HORACIO CASTELLANOS MOYA
Le dégoût - Thomas Bernhard à San Salvador
Traduction de l'espagnol (Salvadore) de Robert Amutio
"C’est pourquoi ça me fait rire que tu sois ici, Moya, je ne comprends pas comment tu as eu l’idée de venir dans ce pays, de rester dans ce pays, c’est une véritable absurdité si ce qui t’intéresse c’est d’écrire de la littérature, cela prouve qu’en réalité ça ne t’intéresse pas d’écrire de la littérature, on ne peut pas s’intéresser à la littérature et choisir un pays aussi dégénéré que celui-ci, un pays où personne ne lit de la littérature, un pays où le peu de gens qui lisent ne liraient jamais un livre de littérature, même les jésuites ont fermé les cours de littérature dans leur université, ça te donne une idée, Moya, ici personne ne s’intéresse à la littérature, et c’est pourquoi les jésuites ont fermé les cours, parce qu’il n’y a pas d’étudiants en littérature, tous les jeunes veulent étudier le management d’entreprise dans ce pays, ça oui c’est intéressant, pas la littérature, tout le monde veut faire des études de management d’entreprise dans ce pays, en réalité dans peu de temps il n’y aura plus que des managers d’entreprise, un pays dont les habitants seront tous des managers d’entreprise, voilà la vérité, voilà l’horrible vérité, me dit Vega.

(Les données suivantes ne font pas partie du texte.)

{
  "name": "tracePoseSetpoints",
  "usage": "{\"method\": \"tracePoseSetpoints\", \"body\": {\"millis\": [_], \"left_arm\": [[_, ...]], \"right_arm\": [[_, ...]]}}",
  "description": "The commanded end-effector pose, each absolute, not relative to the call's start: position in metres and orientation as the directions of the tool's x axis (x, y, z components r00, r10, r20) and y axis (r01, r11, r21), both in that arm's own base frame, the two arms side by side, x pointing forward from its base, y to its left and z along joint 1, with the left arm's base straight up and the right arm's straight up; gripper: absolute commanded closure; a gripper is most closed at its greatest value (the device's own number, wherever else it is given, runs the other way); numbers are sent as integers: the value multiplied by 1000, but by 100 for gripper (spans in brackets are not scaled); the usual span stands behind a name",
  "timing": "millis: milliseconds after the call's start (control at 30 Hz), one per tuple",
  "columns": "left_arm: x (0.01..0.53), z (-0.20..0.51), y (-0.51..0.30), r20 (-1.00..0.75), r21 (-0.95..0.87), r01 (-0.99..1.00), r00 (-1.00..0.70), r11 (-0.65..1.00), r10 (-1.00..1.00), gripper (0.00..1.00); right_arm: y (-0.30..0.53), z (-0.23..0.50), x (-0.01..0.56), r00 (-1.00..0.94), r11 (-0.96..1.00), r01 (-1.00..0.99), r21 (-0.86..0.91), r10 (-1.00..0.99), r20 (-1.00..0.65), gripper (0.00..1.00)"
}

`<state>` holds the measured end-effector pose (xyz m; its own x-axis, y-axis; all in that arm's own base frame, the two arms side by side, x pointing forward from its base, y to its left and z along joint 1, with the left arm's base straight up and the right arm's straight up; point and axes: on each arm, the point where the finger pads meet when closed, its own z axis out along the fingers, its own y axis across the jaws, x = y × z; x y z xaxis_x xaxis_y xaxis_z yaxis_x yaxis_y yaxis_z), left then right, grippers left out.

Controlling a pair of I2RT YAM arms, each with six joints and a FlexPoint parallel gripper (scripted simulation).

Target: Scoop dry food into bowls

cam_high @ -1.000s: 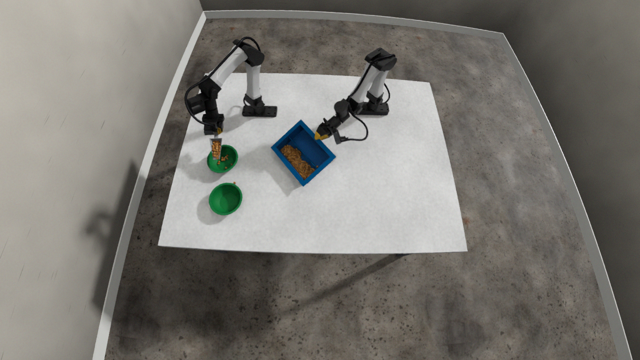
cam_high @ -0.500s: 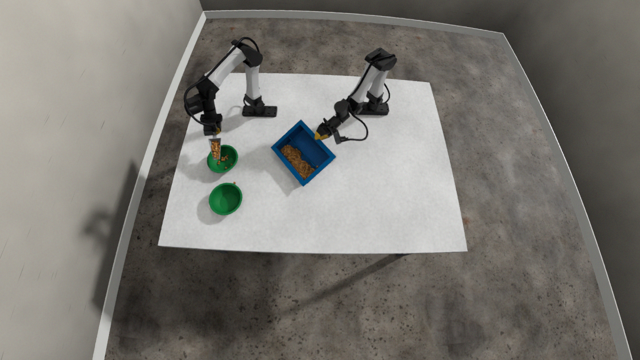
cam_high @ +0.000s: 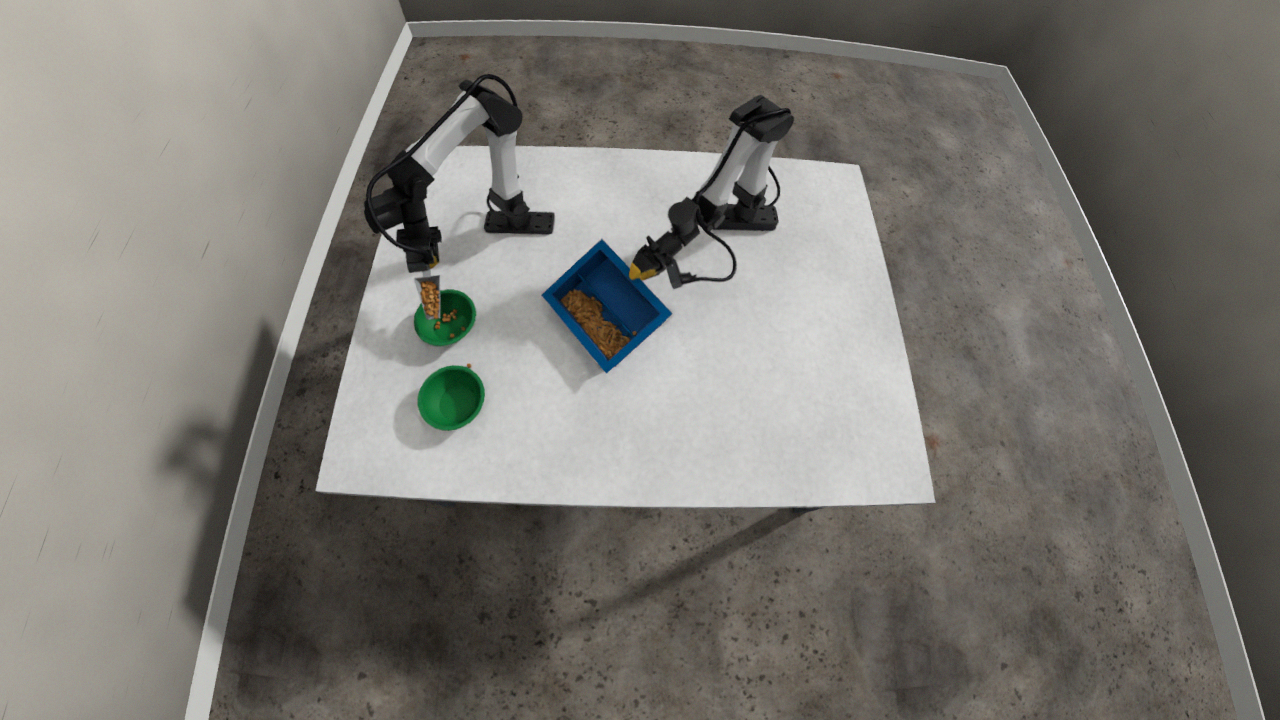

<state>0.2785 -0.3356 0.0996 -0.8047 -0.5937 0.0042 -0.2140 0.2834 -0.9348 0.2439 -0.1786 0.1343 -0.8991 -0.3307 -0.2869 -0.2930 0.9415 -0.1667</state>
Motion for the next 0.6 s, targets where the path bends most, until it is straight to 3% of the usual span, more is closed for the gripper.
{"method": "tracePoseSetpoints", "body": {"millis": [0,500,567], "left_arm": [[281,128,-346,-12,-962,-148,-819,231,-574,100],[281,128,-346,-12,-962,-148,-819,231,-574,100],[281,128,-346,-12,-962,-148,-819,231,-574,100]], "right_arm": [[-181,140,248,-888,926,-330,-180,-370,-273,100],[-188,144,253,-863,891,-404,-208,-447,-237,100],[-182,144,247,-880,926,-315,-211,-368,-301,100]]}}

La littérature n’intéresse personne, et l’histoire non plus, ni rien qui ait à voir avec la pensée ou avec les humanités, c’est pourquoi les études d’histoire n’existent plus, aucune université ne propose d’études d’histoire, un pays incroyable, Moya, personne ne peut entreprendre des études d’histoire parce qu’il n’y en a pas, et il n’y en a pas parce que l’histoire n’intéresse personne, c’est la vérité, me dit Vega. Et il y a encore des hurluberlus pour appeler cet endroit “nation”, un non-sens, une stupidité qui ferait rire si ce n’était pas grotesque : comment peut-on appeler “nation” un endroit peuplé d’individus qui ne trouvent aucun intérêt à avoir une histoire ni à savoir quoi que ce soit de leur histoire, un endroit peuplé d’individus dont le seul intérêt est d’imiter les militaires et d’être managers d’entreprise, me dit Vega. Un énorme dégoût, Moya, un gigantesque dégoût, c’est ce que fait naître en moi ce pays."